Task goal - Repeat every entry below exactly as given.

________________________

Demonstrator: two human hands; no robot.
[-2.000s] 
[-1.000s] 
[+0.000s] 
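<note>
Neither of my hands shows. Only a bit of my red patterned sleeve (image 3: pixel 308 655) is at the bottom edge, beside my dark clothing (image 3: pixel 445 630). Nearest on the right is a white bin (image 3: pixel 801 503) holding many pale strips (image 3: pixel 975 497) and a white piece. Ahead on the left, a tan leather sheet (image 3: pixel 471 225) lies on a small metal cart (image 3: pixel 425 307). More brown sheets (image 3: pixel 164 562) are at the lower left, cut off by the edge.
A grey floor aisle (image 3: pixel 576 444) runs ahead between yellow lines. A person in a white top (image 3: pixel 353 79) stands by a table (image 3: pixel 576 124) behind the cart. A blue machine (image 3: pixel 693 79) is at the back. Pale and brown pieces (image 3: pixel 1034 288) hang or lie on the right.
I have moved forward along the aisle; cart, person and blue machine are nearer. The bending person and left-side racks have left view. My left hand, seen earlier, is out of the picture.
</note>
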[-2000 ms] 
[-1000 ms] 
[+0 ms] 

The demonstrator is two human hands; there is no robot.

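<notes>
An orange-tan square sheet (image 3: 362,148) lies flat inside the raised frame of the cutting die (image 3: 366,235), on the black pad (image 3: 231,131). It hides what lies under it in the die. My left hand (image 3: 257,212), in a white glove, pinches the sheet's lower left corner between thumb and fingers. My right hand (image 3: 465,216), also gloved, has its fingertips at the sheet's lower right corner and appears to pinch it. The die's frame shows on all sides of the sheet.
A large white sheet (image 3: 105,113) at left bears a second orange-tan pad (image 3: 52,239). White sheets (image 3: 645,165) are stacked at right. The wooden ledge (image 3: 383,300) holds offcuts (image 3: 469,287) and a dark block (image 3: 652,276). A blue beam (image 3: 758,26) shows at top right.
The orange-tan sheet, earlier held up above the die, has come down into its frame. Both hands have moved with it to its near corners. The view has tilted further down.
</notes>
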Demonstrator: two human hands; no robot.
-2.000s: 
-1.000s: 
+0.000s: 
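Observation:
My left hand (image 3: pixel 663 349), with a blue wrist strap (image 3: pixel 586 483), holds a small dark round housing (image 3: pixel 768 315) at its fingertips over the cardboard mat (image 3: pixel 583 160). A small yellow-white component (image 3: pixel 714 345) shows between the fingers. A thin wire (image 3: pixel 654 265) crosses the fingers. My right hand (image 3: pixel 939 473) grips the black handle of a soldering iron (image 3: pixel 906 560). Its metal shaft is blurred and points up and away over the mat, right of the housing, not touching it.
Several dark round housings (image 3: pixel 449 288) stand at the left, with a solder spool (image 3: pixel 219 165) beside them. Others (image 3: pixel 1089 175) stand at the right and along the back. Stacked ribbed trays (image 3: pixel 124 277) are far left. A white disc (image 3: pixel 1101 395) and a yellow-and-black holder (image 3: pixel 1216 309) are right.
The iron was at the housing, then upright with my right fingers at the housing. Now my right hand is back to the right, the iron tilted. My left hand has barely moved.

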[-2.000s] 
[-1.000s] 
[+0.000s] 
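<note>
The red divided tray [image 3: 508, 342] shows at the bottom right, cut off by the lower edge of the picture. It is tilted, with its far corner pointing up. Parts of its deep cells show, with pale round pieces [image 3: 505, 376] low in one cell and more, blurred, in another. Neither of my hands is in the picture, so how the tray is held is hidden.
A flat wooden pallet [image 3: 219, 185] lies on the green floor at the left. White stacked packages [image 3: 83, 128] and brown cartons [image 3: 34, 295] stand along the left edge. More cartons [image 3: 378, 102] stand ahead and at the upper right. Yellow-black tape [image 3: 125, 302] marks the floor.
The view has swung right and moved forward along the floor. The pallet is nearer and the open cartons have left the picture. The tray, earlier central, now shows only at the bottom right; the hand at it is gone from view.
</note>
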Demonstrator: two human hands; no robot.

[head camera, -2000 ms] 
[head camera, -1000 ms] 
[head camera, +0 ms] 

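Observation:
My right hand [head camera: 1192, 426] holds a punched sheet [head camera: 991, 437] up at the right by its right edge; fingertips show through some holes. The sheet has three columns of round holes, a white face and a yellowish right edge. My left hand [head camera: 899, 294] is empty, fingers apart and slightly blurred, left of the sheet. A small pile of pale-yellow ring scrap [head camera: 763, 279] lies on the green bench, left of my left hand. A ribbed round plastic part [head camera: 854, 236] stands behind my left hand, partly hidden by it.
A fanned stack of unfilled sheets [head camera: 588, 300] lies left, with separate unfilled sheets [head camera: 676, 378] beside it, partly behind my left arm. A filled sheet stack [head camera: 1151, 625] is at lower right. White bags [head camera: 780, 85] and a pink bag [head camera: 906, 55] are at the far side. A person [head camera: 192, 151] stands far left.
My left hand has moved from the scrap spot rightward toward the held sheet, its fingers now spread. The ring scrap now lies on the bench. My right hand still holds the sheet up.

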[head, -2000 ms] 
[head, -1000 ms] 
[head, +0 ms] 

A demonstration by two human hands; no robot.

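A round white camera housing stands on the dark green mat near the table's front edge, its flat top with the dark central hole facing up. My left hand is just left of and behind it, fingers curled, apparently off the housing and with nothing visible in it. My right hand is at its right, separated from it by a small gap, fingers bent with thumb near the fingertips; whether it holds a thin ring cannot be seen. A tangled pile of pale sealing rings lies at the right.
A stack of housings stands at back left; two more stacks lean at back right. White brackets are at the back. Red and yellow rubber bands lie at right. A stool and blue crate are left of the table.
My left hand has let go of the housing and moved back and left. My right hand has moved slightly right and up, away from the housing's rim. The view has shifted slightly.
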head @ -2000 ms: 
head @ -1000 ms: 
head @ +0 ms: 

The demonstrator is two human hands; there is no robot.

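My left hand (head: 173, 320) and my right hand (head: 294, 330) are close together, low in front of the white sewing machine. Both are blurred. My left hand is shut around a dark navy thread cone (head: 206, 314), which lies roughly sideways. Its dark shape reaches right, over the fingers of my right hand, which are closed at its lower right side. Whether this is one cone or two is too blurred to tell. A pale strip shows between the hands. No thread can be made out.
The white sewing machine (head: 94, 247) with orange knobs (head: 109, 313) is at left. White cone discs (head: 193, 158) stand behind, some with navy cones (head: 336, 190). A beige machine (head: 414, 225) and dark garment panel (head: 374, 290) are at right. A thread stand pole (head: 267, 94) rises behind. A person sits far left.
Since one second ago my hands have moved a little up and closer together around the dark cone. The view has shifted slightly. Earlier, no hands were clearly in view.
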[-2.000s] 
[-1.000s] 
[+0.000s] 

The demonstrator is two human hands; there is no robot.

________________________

Task solution -
Demonstrator: two human hands; no robot.
[-2.000s] 
[-1.000s] 
[+0.000s] 
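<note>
Neither of my hands shows. Only a bit of my red patterned sleeve (image 3: pixel 308 655) is at the bottom edge, beside my dark clothing (image 3: pixel 445 630). Nearest on the right is a white bin (image 3: pixel 801 503) holding many pale strips (image 3: pixel 975 497) and a white piece. Ahead on the left, a tan leather sheet (image 3: pixel 471 225) lies on a small metal cart (image 3: pixel 425 307). More brown sheets (image 3: pixel 164 562) are at the lower left, cut off by the edge.
A grey floor aisle (image 3: pixel 576 444) runs ahead between yellow lines. A person in a white top (image 3: pixel 353 79) stands by a table (image 3: pixel 576 124) behind the cart. A blue machine (image 3: pixel 693 79) is at the back. Pale and brown pieces (image 3: pixel 1034 288) hang or lie on the right.
I have moved forward along the aisle; cart, person and blue machine are nearer. The bending person and left-side racks have left view. My left hand, seen earlier, is out of the picture.
</note>
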[-2000 ms] 
[-1000 ms] 
[+0 ms] 

The demonstrator is two human hands; there is no robot.

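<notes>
An orange-tan square sheet (image 3: 362,148) lies flat inside the raised frame of the cutting die (image 3: 366,235), on the black pad (image 3: 231,131). It hides what lies under it in the die. My left hand (image 3: 257,212), in a white glove, pinches the sheet's lower left corner between thumb and fingers. My right hand (image 3: 465,216), also gloved, has its fingertips at the sheet's lower right corner and appears to pinch it. The die's frame shows on all sides of the sheet.
A large white sheet (image 3: 105,113) at left bears a second orange-tan pad (image 3: 52,239). White sheets (image 3: 645,165) are stacked at right. The wooden ledge (image 3: 383,300) holds offcuts (image 3: 469,287) and a dark block (image 3: 652,276). A blue beam (image 3: 758,26) shows at top right.
The orange-tan sheet, earlier held up above the die, has come down into its frame. Both hands have moved with it to its near corners. The view has tilted further down.
</notes>
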Demonstrator: two human hands; no robot.
-2.000s: 
-1.000s: 
+0.000s: 
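Observation:
My left hand (image 3: pixel 663 349), with a blue wrist strap (image 3: pixel 586 483), holds a small dark round housing (image 3: pixel 768 315) at its fingertips over the cardboard mat (image 3: pixel 583 160). A small yellow-white component (image 3: pixel 714 345) shows between the fingers. A thin wire (image 3: pixel 654 265) crosses the fingers. My right hand (image 3: pixel 939 473) grips the black handle of a soldering iron (image 3: pixel 906 560). Its metal shaft is blurred and points up and away over the mat, right of the housing, not touching it.
Several dark round housings (image 3: pixel 449 288) stand at the left, with a solder spool (image 3: pixel 219 165) beside them. Others (image 3: pixel 1089 175) stand at the right and along the back. Stacked ribbed trays (image 3: pixel 124 277) are far left. A white disc (image 3: pixel 1101 395) and a yellow-and-black holder (image 3: pixel 1216 309) are right.
The iron was at the housing, then upright with my right fingers at the housing. Now my right hand is back to the right, the iron tilted. My left hand has barely moved.
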
[-2.000s] 
[-1.000s] 
[+0.000s] 
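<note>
The red divided tray [image 3: 508, 342] shows at the bottom right, cut off by the lower edge of the picture. It is tilted, with its far corner pointing up. Parts of its deep cells show, with pale round pieces [image 3: 505, 376] low in one cell and more, blurred, in another. Neither of my hands is in the picture, so how the tray is held is hidden.
A flat wooden pallet [image 3: 219, 185] lies on the green floor at the left. White stacked packages [image 3: 83, 128] and brown cartons [image 3: 34, 295] stand along the left edge. More cartons [image 3: 378, 102] stand ahead and at the upper right. Yellow-black tape [image 3: 125, 302] marks the floor.
The view has swung right and moved forward along the floor. The pallet is nearer and the open cartons have left the picture. The tray, earlier central, now shows only at the bottom right; the hand at it is gone from view.
</note>
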Demonstrator: two human hands; no robot.

[head camera, -2000 ms] 
[head camera, -1000 ms] 
[head camera, +0 ms] 

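Observation:
My right hand [head camera: 1192, 426] holds a punched sheet [head camera: 991, 437] up at the right by its right edge; fingertips show through some holes. The sheet has three columns of round holes, a white face and a yellowish right edge. My left hand [head camera: 899, 294] is empty, fingers apart and slightly blurred, left of the sheet. A small pile of pale-yellow ring scrap [head camera: 763, 279] lies on the green bench, left of my left hand. A ribbed round plastic part [head camera: 854, 236] stands behind my left hand, partly hidden by it.
A fanned stack of unfilled sheets [head camera: 588, 300] lies left, with separate unfilled sheets [head camera: 676, 378] beside it, partly behind my left arm. A filled sheet stack [head camera: 1151, 625] is at lower right. White bags [head camera: 780, 85] and a pink bag [head camera: 906, 55] are at the far side. A person [head camera: 192, 151] stands far left.
My left hand has moved from the scrap spot rightward toward the held sheet, its fingers now spread. The ring scrap now lies on the bench. My right hand still holds the sheet up.
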
[head, -2000 ms] 
[head, -1000 ms] 
[head, +0 ms] 

A demonstration by two human hands; no robot.

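A round white camera housing stands on the dark green mat near the table's front edge, its flat top with the dark central hole facing up. My left hand is just left of and behind it, fingers curled, apparently off the housing and with nothing visible in it. My right hand is at its right, separated from it by a small gap, fingers bent with thumb near the fingertips; whether it holds a thin ring cannot be seen. A tangled pile of pale sealing rings lies at the right.
A stack of housings stands at back left; two more stacks lean at back right. White brackets are at the back. Red and yellow rubber bands lie at right. A stool and blue crate are left of the table.
My left hand has let go of the housing and moved back and left. My right hand has moved slightly right and up, away from the housing's rim. The view has shifted slightly.
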head @ -2000 ms: 
head @ -1000 ms: 
head @ +0 ms: 

The demonstrator is two human hands; there is no robot.

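My left hand (head: 173, 320) and my right hand (head: 294, 330) are close together, low in front of the white sewing machine. Both are blurred. My left hand is shut around a dark navy thread cone (head: 206, 314), which lies roughly sideways. Its dark shape reaches right, over the fingers of my right hand, which are closed at its lower right side. Whether this is one cone or two is too blurred to tell. A pale strip shows between the hands. No thread can be made out.
The white sewing machine (head: 94, 247) with orange knobs (head: 109, 313) is at left. White cone discs (head: 193, 158) stand behind, some with navy cones (head: 336, 190). A beige machine (head: 414, 225) and dark garment panel (head: 374, 290) are at right. A thread stand pole (head: 267, 94) rises behind. A person sits far left.
Since one second ago my hands have moved a little up and closer together around the dark cone. The view has shifted slightly. Earlier, no hands were clearly in view.
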[-2.000s] 
[-1.000s] 
[+0.000s] 

The demonstrator is two human hands; there is no robot.

No additional output is expected.